Not many seem up in arms that a rescuer's home could be entered without benefit of warrant protection.  What if it were you?

A bill like this won't help stop people like that Springfield Persian breeder, caught throwing two of her cats into the Willamette in a plastic bag.  She had 60 unfixed breeding stock at home.  They were not seized, her home not entered and searched.    She received a hand slap from the law for her despicable actions.

I think little rescues got sold down the river for a pot of gold.  I think HSUS made some rounds a few weeks back, offered out some grants to shelters.  Money buys a lot of things.  Silence.  Support.  I don't know for sure they did this.  I have an inkling only from some post on a page.  What does an organization do, when they do need money, but when there may be unspoken strings attached to that money?  Do you sell out?  Ignore those strings?  Justify taking it anyhow?  What if you're not sure the strings are there in the first place?

A gift is a gift and comes with an expectation.  Always does.  When I get a card from someone, a simple card, I feel an obligation to return the favor.

However it makes me feel very sad, like I've been mocked, sold out, by people who have pretended.  Makes me feel awkward to be me.  Sold for a silver coin.   And in some ways, free, to know.  It's better to know!

People who claim to be friends that don't have your back when you are under the gun are not friends at all.    Shelters who claim little rescues are their partners but who support this bill or remain silent, a bill that would create such hardships and fees and fines and illegal searches of their homes, for little rescues, are not our friends.

It's quite sad all around.  Linn County cats have no recourse but for rescues.

I finally took my raft up to the lake late yesterday afternoon.  The cigarette lighter has never worked in that car.  I can't attach a pump to it and blow up a raft, for instance.

I was huffing and puffing hand pumping that raft up.  A woman comes up concerned and says "It's 100 degrees out.  Do you have water?"  I grinned and said "I do."

I had no food though.  I'd rushed up, eager to leave it all behind, without eating breakfast or lunch.

I got out on the lake, rowing first across one arm, then, to escape the noisy jet skiis there, rowed around the point and down into another quieter arm, then across that.  I found a beach and took a nap.  Until jet skiis found me there.  It's a noisy lake, but young people like those jet skiis, like the noise and the speed. They like to show off, or out do their friends.  Oh to be young again.

After rowing a couple of hours, I wanted to be a pirate, and board one of the large boats and demand or steal a hot dog!  I was very hungry.

It was so fun.  Not that relaxing this time, however, with all the jet skiis and boats and noise.  Still fun.

Packing up the raft, with my three wheel homemade cart to haul it back to my car, wasn't that easy.  I have to figure out an easier way.  Maybe I was just really tired out by then.

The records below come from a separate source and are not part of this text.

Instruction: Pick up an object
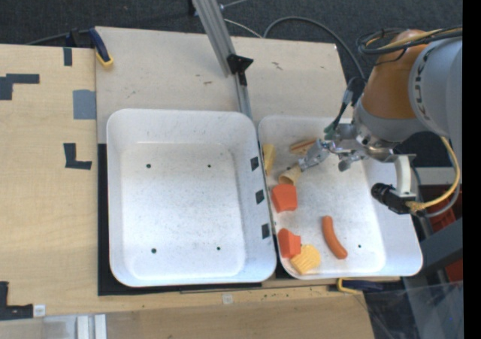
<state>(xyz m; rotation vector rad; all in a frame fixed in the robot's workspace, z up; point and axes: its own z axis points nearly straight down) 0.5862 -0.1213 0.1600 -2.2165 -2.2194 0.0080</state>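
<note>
Gripper (322, 151) is over the upper part of the right bin (391, 251), at the end of the grey arm (421, 97) that comes in from the right. Its metal fingers point to the left and down, toward the bin floor. I cannot tell how far apart they are, and I cannot see any object between them.

Several small objects lie in the right bin. A tan cone (290, 175) lies just beside the fingertips, to their lower left. A brown stick (303, 144) lies just above them, near the top wall. A yellow piece (268, 157) is at the left wall of this bin. Below the cone is an orange block (284, 198). Lower, near the bottom left corner, a second orange block (289, 243) touches a yellow ridged piece (307, 259). An orange sausage (334, 237) lies tilted, to the right of these two, apart from them.

The left bin (124, 180) stands just beside the right one on the bench (45, 180).
</note>
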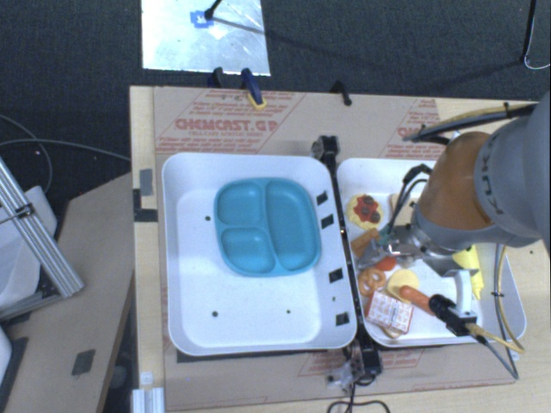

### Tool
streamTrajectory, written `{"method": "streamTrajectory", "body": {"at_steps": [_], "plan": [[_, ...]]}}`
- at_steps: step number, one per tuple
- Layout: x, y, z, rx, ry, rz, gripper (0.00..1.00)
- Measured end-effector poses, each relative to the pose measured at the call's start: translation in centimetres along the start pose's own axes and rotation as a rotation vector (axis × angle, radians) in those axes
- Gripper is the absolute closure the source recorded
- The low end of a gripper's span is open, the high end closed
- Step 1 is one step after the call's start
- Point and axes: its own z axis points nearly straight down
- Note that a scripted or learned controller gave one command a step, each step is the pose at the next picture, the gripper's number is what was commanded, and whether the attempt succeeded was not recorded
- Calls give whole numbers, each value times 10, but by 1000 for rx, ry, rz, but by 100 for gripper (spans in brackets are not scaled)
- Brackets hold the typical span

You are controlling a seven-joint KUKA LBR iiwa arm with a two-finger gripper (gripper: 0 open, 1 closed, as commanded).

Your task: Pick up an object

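Grey arm (508,179), orange band (456,183) above wrist, in from right and bulking over right bin (379,169). Down at that bin's left-middle, among the toy food: gripper (389,246). Can't tell how wide its grip is or whether anything's caught in it; too much clutter and blur at the tip. Just beside the tip: orange piece (363,246), touching or nearly so, can't say which. Farther back in same bin: yellow disc (365,209) with red topping. Toward the front: orange ring (375,280), pale yellow lump (405,280), red-orange stick (413,297), and red-and-white checked packet (392,315) near front left corner. On right side, part hidden under arm: yellow piece (469,261). Over in left bin (189,317): blue three-part plate (263,226), flat, about mid-bin. Under both bins: cardboard sheet (224,123) with red lettering.
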Motion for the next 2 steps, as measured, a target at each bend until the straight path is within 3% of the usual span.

I stopped by Ian and Becky's place in Lebanon on the way back.  They're the folks I met last May, when I got about 18 adult cats fixed Becky fed, and took 24 kittens out of the area.  It changed Becky's life, to have them all fixed.  Most recently, Hobo showed up there, whom I took to be fixed, then was going to rehome but he was very ill and positive for leukemia, poor old sweet guy.  He was euthanized. Becky and I have been friends ever since last May, when I first met her.  I'm friends with her son and daughter-in-law too.  They fed me supper!

I met so many wonderful ordinary people when I was a cat wrangler, like Becky and Ian, like farmers and single moms and mechanics and veterans and yes, meth addicts and homeless souls.  I met so many wonderful cats also, many of whom I remember with clarity.  I know so many cats in this area by name or by sight.  I have so many memories.

Rescues are under fire in Oregon, being equated with animal abusers.  That does not reflect reality.  It's some strange vendetta and world view some stranger has going.  Some stranger with power and money and political clout.   I'm glad I ran into Mango in the shell station parking lot before the stranger decided to write something into law that would mean Mango could not be saved.

I'm glad I met Valentino before this day also.  And so many hundreds of others.

Under the stars, in the vastness of space and time, we are nothing.

That stranger, who wrote the bill, she also is nothing under the stars.  I think she should go out, and stare into the stars, some black night, and understand.